Hmm…apparently not a heart attack. He arrived home via one of our good friends just as I had loaded all the girls back into the car and was backing out of the driveway. The paperwork he showed me said, “Diagnosis: chest pain.” The recommendations were to see a specialist (they suspected pleurisy), quit smoking, and take aleve for the pain. With Jamie safely at home—and not suffering a heart attack, I spent a little while working on my bibliography research before going to bed.

Wednesday was spent working on my homework and fending off Addison, once again, and making a trip to an appointment. Let me just say that getting to an appointment lately has consisted of a lot of rescheduling and making arrangements with kind family and friends for child care. Going anywhere that I can’t take all the children means that I have to leave at least an hour early to factor in drive time to drop the kids off with my oh-so-generous sister-in-law, get to an appointment (or class) and account for the drive time back. Needless to say, it takes me several hours to do anything that requires having someone else take care of the kids. Well, actually, it takes a while to do anything that involves me dragging all three girls along with me, too. At bed time Addison would not lay down by herself, insisting that I had to lay down with her. I fell asleep almost immediately and when Arabella woke up hungry at 12 and 3 AM I got back up. At 3 I stayed up until about five trying frantically to finish my bibliography assignment. I was back up at 7 for another feeding and to get Anna-Lee up for school.
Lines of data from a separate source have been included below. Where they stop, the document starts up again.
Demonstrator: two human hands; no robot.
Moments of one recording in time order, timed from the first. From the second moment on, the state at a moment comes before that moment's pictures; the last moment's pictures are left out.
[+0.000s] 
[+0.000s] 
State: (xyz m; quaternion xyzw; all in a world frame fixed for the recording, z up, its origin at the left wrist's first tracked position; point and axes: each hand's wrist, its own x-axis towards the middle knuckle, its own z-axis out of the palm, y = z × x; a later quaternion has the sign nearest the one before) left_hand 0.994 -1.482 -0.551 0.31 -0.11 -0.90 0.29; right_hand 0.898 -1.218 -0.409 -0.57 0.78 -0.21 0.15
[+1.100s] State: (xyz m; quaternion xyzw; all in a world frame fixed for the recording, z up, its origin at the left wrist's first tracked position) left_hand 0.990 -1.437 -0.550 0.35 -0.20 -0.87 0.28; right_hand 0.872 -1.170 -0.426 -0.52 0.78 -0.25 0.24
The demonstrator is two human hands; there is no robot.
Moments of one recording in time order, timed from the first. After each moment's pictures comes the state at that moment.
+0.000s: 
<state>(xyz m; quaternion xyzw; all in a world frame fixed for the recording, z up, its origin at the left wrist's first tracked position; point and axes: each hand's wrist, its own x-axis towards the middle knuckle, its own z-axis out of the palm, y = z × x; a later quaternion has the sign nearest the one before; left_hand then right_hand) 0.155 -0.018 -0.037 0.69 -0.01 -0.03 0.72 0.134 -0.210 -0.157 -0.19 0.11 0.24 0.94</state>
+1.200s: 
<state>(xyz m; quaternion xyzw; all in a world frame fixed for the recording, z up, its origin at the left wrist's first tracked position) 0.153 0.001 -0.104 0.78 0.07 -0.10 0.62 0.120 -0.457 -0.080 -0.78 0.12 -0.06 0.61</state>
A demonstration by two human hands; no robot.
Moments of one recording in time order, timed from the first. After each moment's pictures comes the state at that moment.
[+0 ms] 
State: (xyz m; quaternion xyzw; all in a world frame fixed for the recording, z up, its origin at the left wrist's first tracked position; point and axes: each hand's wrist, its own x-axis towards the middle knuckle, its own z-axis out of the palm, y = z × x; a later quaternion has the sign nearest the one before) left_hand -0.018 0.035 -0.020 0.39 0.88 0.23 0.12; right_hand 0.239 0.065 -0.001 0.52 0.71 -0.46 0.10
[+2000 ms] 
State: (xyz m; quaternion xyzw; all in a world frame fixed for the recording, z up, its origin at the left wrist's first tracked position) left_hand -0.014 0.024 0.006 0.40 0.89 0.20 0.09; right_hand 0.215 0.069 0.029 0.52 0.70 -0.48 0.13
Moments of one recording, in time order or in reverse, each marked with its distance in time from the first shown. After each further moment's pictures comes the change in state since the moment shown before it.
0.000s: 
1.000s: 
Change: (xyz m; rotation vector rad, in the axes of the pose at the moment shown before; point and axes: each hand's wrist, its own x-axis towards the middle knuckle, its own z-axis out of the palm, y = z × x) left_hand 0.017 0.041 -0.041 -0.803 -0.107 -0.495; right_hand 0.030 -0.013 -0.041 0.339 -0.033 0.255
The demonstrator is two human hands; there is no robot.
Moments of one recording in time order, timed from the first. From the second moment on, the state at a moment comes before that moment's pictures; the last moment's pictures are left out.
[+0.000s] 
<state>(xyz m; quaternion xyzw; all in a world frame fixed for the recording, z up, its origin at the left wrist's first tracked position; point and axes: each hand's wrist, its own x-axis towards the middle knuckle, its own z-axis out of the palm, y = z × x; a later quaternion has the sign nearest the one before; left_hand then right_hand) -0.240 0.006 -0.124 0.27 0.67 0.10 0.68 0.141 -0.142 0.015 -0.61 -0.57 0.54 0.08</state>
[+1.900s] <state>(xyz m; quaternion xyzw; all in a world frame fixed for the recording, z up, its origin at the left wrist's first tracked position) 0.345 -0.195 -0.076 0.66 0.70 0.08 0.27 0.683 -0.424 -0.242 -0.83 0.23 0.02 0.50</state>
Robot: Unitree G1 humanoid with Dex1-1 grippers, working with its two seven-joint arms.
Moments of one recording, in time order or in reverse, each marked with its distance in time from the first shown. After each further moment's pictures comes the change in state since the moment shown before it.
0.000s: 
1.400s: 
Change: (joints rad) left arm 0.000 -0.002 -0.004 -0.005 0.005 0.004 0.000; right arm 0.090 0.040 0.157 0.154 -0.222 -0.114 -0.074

I ran out of steam, coffee, and printer ink. Today was not the greatest day. It wasn’t the worst day of my life, but it could have been better. Everyone and their dog was on 265 this afternoon and I was running late. By the time I dropped the girls off I had about ten minutes to make it down to campus. I was late for class, had to pee (as always), and was slick with sweat by the time I stepped inside the ______ building. It is too hot. It’s officially fall and it’s way too fucking hot.

Today wasn’t a good day. This hasn’t been the best of years for me. I feel like I am being pushed to my absolute limits. That’s fine. It’s going to be OK. Because, cosmos man, I can take whatever it is that you dish out. What other choice do I have?